Once the Random Search is done, then the best hyperparameters for the model are found.

In [None]:
#returing best hyperparameters to use in final model
best_model = tuner.get_best_models(1)[0]
best_hyperparameters = tuner.get_best_hyperparameters(1)[0] 
print(f"""
The hyperparameter search has been completed. 
The optimal number of layers in the first densely-connected
layer is {best_hyperparameters.get('first_layer')}. The optimal number of layers in the second densely-connected layer is {best_hyperparameters.get('second_layer')}. 
The optimal learning rate for the optimizer is {best_hyperparameters.get('learning_rate')}.
""")

A final neural network model is built with the best hyperparameters from the random search.

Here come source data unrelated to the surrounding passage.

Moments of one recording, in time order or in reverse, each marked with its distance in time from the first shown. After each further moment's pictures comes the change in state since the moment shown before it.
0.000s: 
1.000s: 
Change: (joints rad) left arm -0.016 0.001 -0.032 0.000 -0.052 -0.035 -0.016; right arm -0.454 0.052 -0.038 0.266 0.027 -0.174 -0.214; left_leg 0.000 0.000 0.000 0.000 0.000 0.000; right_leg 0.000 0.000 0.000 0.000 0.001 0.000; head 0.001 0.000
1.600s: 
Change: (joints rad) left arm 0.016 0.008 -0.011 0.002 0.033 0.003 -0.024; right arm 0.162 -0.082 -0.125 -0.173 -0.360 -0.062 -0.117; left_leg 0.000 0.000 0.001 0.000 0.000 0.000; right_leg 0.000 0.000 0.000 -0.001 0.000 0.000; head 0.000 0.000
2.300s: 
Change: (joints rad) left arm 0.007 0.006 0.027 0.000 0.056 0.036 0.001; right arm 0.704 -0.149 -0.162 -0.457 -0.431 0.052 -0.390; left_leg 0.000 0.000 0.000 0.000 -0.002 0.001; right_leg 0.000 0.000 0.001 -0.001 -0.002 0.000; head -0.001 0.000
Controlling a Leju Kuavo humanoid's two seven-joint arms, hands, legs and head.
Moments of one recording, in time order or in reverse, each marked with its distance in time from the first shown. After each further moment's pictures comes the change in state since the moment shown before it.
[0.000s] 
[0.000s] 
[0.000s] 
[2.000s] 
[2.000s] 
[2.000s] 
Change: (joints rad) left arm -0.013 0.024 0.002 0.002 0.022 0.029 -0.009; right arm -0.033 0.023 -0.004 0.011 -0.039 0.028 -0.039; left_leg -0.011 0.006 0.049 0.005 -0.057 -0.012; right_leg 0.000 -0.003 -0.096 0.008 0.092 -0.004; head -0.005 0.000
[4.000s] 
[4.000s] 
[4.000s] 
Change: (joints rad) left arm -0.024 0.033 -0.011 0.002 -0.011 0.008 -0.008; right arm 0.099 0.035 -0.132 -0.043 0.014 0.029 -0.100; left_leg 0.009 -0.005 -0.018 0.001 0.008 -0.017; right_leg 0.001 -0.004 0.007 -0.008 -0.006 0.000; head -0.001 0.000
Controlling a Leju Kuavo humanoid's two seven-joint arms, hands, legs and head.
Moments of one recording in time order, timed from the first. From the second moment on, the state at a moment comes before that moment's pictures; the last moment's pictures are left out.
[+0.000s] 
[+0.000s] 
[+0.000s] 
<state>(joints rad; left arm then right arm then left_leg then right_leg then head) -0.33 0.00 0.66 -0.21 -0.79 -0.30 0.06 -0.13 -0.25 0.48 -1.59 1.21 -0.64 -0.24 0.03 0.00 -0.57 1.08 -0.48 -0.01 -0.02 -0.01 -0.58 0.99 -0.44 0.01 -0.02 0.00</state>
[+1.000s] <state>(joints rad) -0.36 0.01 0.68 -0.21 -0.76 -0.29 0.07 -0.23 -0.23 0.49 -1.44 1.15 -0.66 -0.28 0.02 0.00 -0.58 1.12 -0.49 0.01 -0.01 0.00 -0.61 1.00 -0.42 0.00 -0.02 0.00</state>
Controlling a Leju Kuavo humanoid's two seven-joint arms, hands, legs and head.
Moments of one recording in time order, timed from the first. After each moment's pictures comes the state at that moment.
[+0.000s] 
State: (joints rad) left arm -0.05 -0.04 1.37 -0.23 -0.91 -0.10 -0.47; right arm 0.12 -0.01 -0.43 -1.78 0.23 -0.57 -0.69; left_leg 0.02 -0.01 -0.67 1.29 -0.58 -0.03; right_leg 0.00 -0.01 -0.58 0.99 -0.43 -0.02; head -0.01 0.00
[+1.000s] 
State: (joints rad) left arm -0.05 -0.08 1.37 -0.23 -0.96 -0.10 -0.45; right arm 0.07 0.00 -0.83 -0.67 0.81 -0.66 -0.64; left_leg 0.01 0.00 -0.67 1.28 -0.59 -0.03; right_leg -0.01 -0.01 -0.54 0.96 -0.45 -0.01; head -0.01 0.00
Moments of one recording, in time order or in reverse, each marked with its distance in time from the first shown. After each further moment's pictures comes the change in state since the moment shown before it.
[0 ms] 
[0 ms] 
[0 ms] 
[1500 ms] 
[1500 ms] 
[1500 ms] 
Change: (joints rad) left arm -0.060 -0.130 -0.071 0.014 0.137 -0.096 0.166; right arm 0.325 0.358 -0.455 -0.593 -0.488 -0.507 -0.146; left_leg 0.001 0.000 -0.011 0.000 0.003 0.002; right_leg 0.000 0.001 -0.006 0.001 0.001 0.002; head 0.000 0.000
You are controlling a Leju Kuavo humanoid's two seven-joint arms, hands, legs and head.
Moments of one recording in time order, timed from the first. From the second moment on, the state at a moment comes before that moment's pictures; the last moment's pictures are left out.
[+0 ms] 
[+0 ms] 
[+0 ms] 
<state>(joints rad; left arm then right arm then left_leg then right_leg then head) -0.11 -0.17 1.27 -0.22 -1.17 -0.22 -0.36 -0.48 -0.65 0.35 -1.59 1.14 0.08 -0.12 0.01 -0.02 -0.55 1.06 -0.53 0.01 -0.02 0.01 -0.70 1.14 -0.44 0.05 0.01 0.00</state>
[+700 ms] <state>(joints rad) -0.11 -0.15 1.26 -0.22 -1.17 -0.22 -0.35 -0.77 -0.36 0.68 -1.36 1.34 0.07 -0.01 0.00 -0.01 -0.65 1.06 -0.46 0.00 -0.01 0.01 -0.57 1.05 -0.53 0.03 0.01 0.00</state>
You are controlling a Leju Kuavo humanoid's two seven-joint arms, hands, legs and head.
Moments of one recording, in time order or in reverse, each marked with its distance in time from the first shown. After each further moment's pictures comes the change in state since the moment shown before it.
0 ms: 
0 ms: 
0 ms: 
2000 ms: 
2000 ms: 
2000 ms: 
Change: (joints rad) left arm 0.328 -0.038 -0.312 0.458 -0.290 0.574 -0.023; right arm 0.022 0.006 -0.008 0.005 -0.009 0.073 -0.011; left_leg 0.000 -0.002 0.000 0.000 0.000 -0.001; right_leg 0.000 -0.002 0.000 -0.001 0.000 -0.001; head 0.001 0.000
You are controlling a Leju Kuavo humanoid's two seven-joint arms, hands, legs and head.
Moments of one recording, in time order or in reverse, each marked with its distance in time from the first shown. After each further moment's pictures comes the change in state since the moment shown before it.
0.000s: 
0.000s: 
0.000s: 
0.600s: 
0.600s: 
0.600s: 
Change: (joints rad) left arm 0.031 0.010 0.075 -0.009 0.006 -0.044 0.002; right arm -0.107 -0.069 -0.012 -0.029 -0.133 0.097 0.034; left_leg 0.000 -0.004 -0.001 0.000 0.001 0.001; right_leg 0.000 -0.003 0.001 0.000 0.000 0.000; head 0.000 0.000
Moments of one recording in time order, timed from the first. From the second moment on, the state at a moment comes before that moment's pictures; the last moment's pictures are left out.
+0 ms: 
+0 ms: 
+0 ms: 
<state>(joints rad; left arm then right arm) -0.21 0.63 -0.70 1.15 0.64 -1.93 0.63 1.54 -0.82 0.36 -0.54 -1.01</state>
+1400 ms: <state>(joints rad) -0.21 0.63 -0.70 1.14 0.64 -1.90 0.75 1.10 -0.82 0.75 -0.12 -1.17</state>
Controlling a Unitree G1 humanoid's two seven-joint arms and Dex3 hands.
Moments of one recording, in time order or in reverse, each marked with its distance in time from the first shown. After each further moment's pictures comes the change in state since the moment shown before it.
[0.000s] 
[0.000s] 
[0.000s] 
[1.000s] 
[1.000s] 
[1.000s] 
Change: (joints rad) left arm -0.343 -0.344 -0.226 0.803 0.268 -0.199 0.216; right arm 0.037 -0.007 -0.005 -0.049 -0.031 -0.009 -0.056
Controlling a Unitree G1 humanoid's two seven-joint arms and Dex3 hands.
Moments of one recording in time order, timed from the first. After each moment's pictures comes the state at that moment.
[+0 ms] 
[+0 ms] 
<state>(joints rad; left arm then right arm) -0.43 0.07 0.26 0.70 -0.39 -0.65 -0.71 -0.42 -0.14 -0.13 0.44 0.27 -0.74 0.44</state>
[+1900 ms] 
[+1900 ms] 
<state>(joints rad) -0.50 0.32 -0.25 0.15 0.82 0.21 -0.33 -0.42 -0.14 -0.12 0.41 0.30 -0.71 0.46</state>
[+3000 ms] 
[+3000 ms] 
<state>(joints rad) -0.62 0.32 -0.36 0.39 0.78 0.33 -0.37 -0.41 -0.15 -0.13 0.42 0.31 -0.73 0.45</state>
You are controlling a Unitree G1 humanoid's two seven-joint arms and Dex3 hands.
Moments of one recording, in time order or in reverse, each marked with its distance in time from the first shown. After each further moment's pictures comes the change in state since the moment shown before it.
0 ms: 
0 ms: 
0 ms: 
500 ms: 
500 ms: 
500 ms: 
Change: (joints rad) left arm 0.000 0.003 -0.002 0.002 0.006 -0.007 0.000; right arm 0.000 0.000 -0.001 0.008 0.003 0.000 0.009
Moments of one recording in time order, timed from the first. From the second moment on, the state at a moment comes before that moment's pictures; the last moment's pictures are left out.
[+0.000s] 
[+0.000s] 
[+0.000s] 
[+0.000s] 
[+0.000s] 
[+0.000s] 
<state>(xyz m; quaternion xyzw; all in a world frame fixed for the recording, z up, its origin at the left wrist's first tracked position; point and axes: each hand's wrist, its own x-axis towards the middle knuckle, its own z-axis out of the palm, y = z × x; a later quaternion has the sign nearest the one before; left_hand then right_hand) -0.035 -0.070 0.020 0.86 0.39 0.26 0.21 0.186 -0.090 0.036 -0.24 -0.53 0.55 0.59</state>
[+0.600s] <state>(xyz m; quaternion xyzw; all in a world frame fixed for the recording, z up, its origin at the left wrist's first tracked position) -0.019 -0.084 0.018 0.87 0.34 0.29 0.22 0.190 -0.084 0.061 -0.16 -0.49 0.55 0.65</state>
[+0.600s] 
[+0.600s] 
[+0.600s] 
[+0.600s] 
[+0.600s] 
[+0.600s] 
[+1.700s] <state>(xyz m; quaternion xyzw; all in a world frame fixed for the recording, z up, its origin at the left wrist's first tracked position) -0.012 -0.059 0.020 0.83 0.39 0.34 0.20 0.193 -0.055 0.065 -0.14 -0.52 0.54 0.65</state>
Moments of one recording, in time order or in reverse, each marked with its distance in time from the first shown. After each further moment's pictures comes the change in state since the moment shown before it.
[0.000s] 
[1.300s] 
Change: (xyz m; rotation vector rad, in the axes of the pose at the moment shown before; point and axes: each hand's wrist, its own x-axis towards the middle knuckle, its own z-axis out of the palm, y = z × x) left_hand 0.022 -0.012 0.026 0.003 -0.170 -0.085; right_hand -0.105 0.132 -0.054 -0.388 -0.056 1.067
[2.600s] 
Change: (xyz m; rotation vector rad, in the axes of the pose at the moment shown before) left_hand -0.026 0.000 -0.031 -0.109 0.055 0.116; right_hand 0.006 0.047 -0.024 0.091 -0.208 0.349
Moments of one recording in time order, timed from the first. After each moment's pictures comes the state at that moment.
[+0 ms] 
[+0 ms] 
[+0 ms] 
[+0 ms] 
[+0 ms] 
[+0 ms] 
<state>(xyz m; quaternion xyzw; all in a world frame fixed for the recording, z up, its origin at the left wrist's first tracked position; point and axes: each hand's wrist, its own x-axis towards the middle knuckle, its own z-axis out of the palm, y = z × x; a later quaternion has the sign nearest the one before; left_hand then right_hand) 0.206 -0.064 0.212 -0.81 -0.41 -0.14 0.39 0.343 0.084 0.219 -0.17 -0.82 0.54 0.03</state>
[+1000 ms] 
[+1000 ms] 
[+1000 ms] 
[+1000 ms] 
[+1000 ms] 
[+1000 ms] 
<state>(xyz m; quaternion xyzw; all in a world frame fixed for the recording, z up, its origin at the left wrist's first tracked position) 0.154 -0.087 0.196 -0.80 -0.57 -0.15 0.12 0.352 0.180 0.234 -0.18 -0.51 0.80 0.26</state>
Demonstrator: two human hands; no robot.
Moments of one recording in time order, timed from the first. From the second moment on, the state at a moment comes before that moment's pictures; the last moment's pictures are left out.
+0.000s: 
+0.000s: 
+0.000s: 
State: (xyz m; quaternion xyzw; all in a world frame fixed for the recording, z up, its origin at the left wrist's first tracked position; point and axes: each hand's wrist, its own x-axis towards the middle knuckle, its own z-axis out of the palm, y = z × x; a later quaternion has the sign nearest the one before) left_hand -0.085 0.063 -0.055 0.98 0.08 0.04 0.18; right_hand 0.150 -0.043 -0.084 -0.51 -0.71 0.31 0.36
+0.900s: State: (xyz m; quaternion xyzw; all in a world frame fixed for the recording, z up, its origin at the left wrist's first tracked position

It is then fit on the training set and validated using the dev set.

In [None]:

model = tuner.hypermodel.build(best_hyperparameters)

model.fit(X_train, Y_train, epochs= 10, validation_data=(X_dev, Y_dev))


Once the best model is trained and validated, it is evauluated using the test data.

In [None]:
_, acc = model.evaluate(X_test, Y_test)

print("The accuracy of the neural network with the optimal hyperparameters when evaluated on the test set is {}".format(acc))
print(acc)

# Task 4

I am creating a logistic regression model to compare its performance with the neural network peformance. Logistic regression is ideal for binary classification and we have used it for previous binary classifcaiton problems

In [None]:
lr_model = LogisticRegression()
lr_model.fit(X_train, Y_train)

In [None]:
Y_pred = lr_model.predict(X_test)

test_accuracy = metrics.accuracy_score(Y_test, Y_pred)

print("The accuracy of the logistic regression model when evaluated on the test set is {}".format(test_accuracy))

## Comparison

The accuracy of the nerual network model is .8756 87.6%$ (in my testing).

The accuracy of the logistic regression model is .877 ~ 87.7% (in my testing).

Therefore, the models are achieving the same accuracy on the same training and test sets.
One reason that they have the same performance is that there is not a large number of features/columns
in the dataset. Neural networks tend to have substantial improvement over other models when using unstructured
data or data with many input features. Therefore, it makes sense that a simpler model such as Logistic Regression is
able to achieve very similar accuracy. 

Another factor could be that the neural network I used had 2 hidden layers. If a network with more layers was chosen it could've
led to a more substantial improvement over the Logistic Regression.